ATHENA WEEK 2 - 1 Flashcards
Choosing INNOVATION PROJECTS follows 3 steps
- identify dimensions
- where are we on the utility curve of each dimension
- where should we invest our money and effort in (use matrix f.e.)
capital rationing
the allocation of finite quantity of resources over different possible uses
How does a firm decide which projects to fund under CAPITAL RATIONING?
They set a fixed R&D budget and uses a RANK ORDERING of possible projects to determine which ones will be funded.
Why is capital rationing especially challenging for startups?
Startups usually need to find EXTERNAL FUNDING, which is difficult because they face much higher costs of capital than large companies.
R&D intensity
the ratio of R&D expenditures to sales
is money worth more today or in the future?
today
there are quantitative and qualitative methods for choosing projects, what are the QUANTITATIVE METHODS?
- NPV
- IRR
- Discounted payback period
- Real options
Discounted cash flow analysis
quantitative methods for assessing whether the anticipated future benefits are large enough to justify expenditures, given the risks
discounted cash analysis flow take 3 things into account
- time value of money
- payback period
- risk
NPV
present value of future cash inflows - present value of cash outflows, if NVP > 0 then it is good
IRR
discount rate at which the NPV of a project becomes 0. IRR > RR (required return) is good.
discounted payback period
the time to break even on a project using discounted cash flows.

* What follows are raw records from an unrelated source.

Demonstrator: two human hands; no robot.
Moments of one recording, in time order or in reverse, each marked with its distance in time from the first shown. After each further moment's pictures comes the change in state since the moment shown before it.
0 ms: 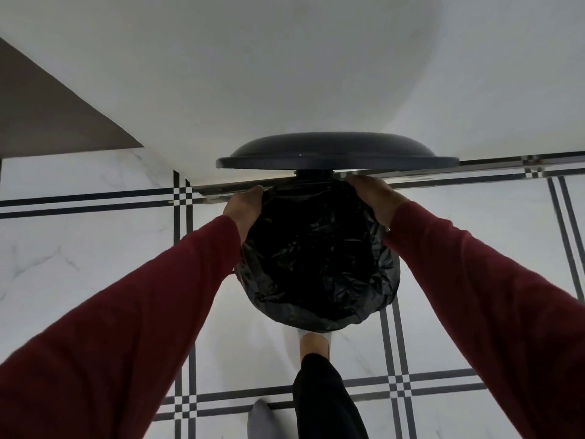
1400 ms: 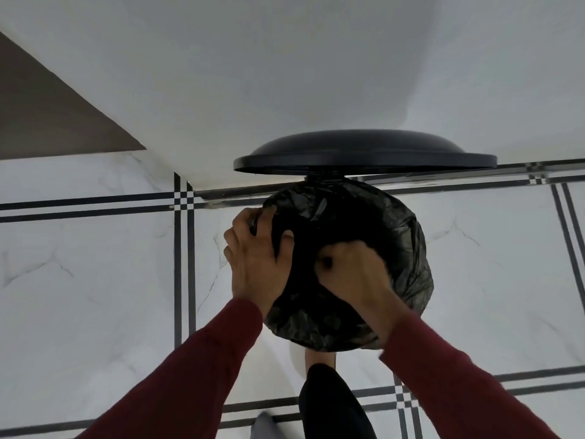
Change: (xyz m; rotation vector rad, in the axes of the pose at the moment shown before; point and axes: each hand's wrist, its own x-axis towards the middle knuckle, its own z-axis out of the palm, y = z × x) left_hand -0.069 -0.067 0.011 0.549 0.346 0.677; right_hand -0.105 0.057 0.079 -0.975 0.216 -0.513
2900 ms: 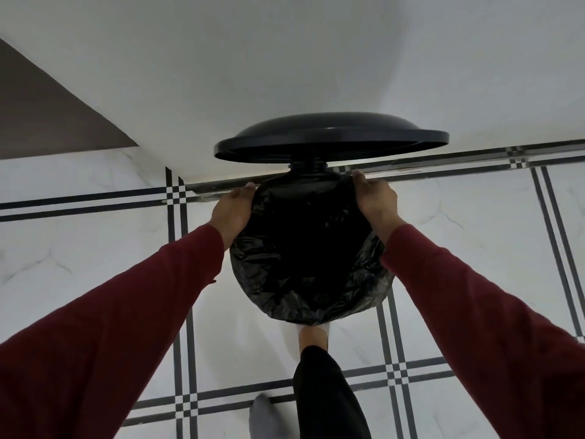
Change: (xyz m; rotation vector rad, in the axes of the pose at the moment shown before) left_hand 0.083 -0.017 -0.016 -0.482 -0.404 -0.521; right_hand 0.077 0.062 -0.045 0.546 0.089 0.555
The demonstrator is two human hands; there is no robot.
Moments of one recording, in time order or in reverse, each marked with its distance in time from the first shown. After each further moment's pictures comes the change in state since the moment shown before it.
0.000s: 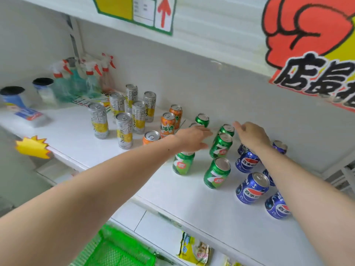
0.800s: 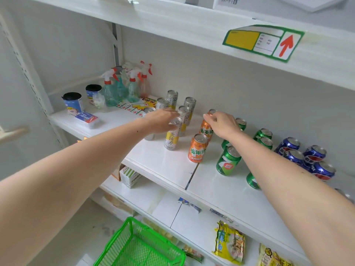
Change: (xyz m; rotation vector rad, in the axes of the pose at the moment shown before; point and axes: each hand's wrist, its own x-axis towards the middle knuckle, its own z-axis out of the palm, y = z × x) left_hand -0.174 -0.189 -0.074 0.066 0.056 -0.218; right_hand -0.067 -0.252 0.035 0.110 -0.077 -0.227
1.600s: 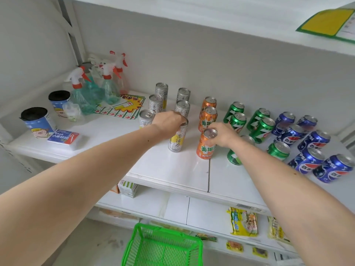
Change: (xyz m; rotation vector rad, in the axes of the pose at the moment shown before) left_hand 0.052 -0.049 0.042 0.113 0.042 0.236; right_hand 0.008 -0.007 0.075 0.069 -0.194 0.312
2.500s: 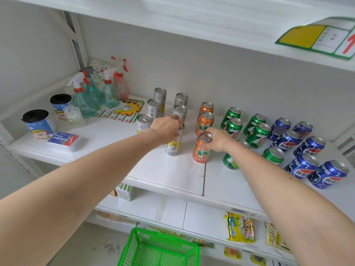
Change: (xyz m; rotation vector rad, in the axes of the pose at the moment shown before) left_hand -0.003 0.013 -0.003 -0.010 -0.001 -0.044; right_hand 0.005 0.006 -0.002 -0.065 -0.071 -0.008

Why is the discounted payback period more accurate than the simple payback period?
it accounts for the time value of money
What is a key limitation of the DPP related to profit estimates?
is only as accurate as the original estimates of the project’s profits, and it is often extremely difficult to predict technology returns.

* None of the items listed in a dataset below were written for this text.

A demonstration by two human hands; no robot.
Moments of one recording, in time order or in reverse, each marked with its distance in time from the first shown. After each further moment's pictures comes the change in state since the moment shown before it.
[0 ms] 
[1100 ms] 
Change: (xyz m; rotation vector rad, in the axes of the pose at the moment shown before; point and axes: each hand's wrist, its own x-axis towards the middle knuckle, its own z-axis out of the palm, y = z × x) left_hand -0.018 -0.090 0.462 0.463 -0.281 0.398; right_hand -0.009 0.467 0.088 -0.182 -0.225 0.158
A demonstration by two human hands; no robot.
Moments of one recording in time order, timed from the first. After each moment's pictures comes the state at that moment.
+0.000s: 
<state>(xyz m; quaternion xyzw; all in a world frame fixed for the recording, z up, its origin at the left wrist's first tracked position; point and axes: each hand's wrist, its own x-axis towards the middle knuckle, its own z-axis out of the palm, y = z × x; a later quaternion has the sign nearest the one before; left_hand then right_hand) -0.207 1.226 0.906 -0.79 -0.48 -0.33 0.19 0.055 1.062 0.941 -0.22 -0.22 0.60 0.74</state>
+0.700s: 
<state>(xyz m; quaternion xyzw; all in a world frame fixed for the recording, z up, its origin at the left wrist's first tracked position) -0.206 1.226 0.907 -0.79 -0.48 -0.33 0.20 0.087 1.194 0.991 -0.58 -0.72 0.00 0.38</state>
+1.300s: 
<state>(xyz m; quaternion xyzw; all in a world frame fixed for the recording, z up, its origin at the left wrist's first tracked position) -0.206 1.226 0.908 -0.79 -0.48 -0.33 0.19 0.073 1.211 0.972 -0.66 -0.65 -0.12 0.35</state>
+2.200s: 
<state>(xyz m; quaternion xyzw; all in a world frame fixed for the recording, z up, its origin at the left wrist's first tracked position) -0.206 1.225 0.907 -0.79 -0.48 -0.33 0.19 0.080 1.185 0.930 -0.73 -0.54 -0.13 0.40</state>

How does the DPP typically treat short-term vs. long-term or risky projects?
favors short-term investments and tends to ignore high-risk, high-reward projects.
How can the DPP undervalue important projects?

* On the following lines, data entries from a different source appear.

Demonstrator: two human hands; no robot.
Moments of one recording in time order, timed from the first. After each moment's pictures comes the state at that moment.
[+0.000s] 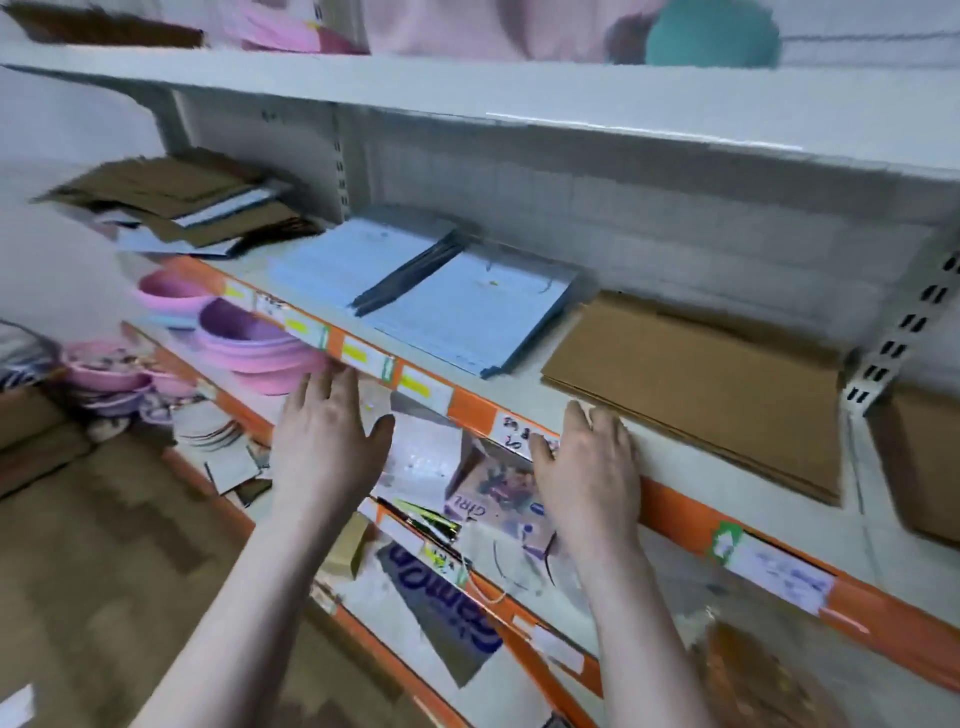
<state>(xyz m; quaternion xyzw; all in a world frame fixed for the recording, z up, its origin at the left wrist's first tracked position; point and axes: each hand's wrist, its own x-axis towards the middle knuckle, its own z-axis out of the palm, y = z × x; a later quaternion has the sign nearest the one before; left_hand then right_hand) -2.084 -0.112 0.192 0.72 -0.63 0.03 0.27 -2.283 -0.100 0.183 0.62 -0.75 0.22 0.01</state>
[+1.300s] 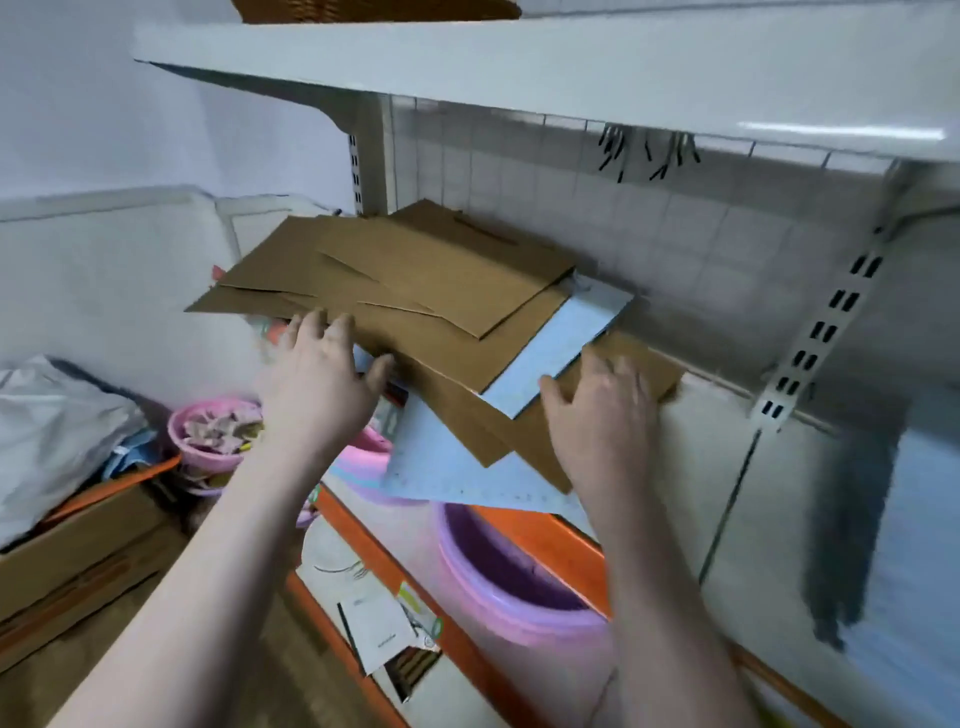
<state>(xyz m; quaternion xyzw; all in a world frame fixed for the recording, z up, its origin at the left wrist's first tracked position) -1.492 -0.642 0.216 0.75 -0.59 0.06 0.29 -1.700 -0.638 0.222 0.66 -0.71 0.26 0.01</state>
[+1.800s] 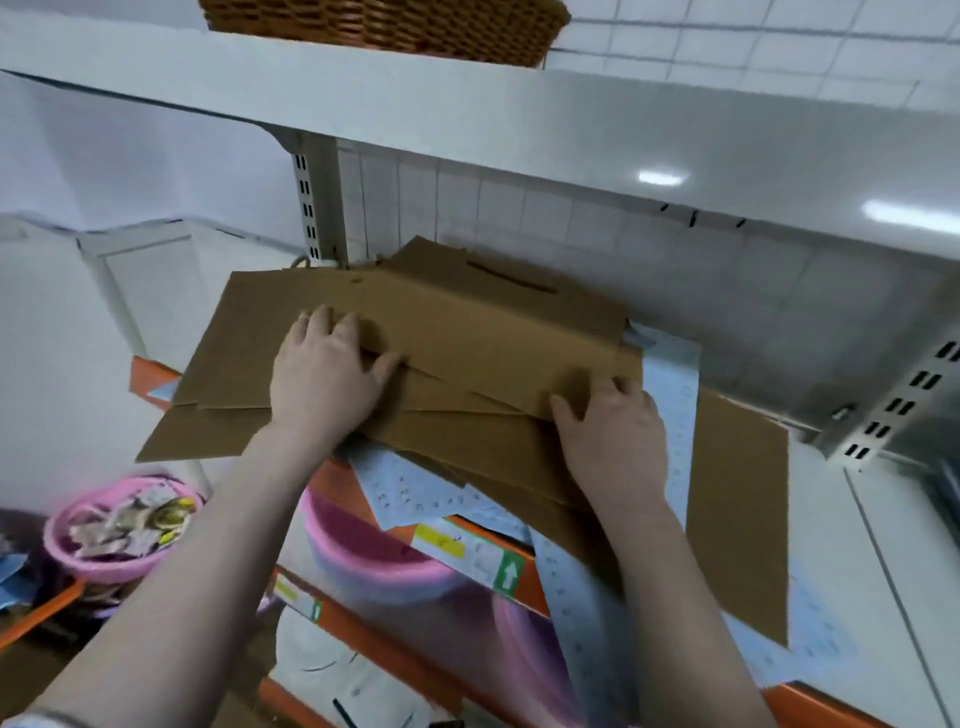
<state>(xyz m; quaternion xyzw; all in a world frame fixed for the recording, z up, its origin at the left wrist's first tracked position) -1.369 -0.822 0.234 0.67 -0.70 0.00 0.24 -1.578 -0.747 0.235 0.57 -0.80 0.18 0.01</state>
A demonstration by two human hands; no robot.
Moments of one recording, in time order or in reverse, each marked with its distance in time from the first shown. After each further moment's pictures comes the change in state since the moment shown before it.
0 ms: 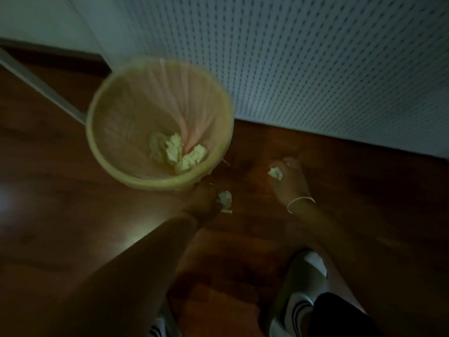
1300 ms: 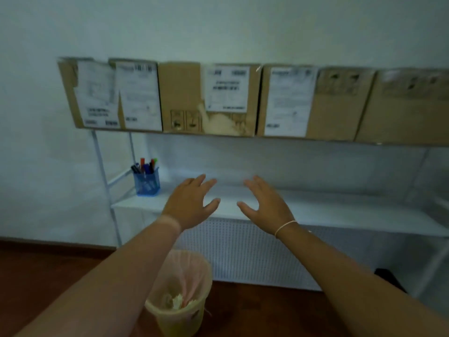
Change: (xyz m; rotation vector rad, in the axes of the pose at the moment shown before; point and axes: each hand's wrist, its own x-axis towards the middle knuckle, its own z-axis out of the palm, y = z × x) left_hand -0.350 0.214 -0.300 0.351 0.881 0.421; right_hand -0.289 -0.221 -0.349 -0.178 0.529 -0.681
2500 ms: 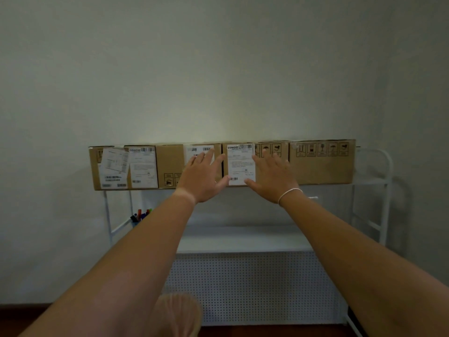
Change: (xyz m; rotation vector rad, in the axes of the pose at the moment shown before) left_hand -0.017 0.139 -0.172 0.265 0.341 0.220; right_hand -0.047 -0.042 -0.218 -0.540 0.311 0.043
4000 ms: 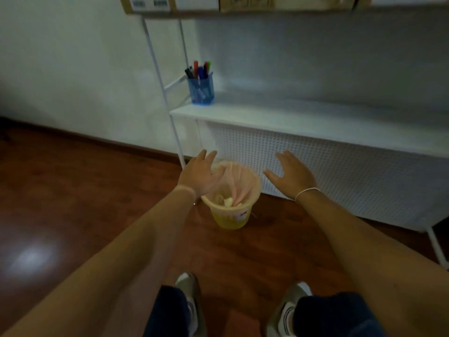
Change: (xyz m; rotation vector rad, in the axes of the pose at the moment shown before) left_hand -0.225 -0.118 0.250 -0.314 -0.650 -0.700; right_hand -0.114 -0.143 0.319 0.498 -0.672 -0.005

It can undervalue projects that bring long-term growth because it focuses on discounted cash flows, missing the potential of future gains.
real options
the application of stock option valuation methods to investments in nonfinancial assets (business projects, tech development, infrastructure investments)
disadvantage of quantitative methods
- don’t focus on long term or risky projects
- fail to capture the strategic importance
- can undervalue a project’s value to the firms
- it is hard to rely on numbers when the market does not exist yet.
there are 3 QUALITATIVE METHODS for choosing projects
- screening questions
- aggregate project planning framework
- q-sort
Qualitative method: screening questions
- Who are most likely the customers of the new product?
- Where will the customers buy the product?
- Does the new product leverage the firm’s core competencies or sources of sustainable competitive advantage?
“Does the new product leverage the firm’s core competencies or sources of sustainable competitive advantage?” is a relevant question for screening questions, why?
Does this new product make use of the things our company is really good at and does it build on what already gives us an edge over competitors?
do screening questions give you a concrete answer?
no
Why are screening questions valuable in project selection, despite not providing concrete answers?
They help the firm consider a wider range of STRATEGIC and MARKET FACTORS important for development decisions.
qualitative methods for projects: The aggregate project planning framework
To map a company’s R&D projects based on RISK, RESOURCE COMMITMENT, and TIMING OF CASH FLOWS, helping balance the project portfolio with strategic goals.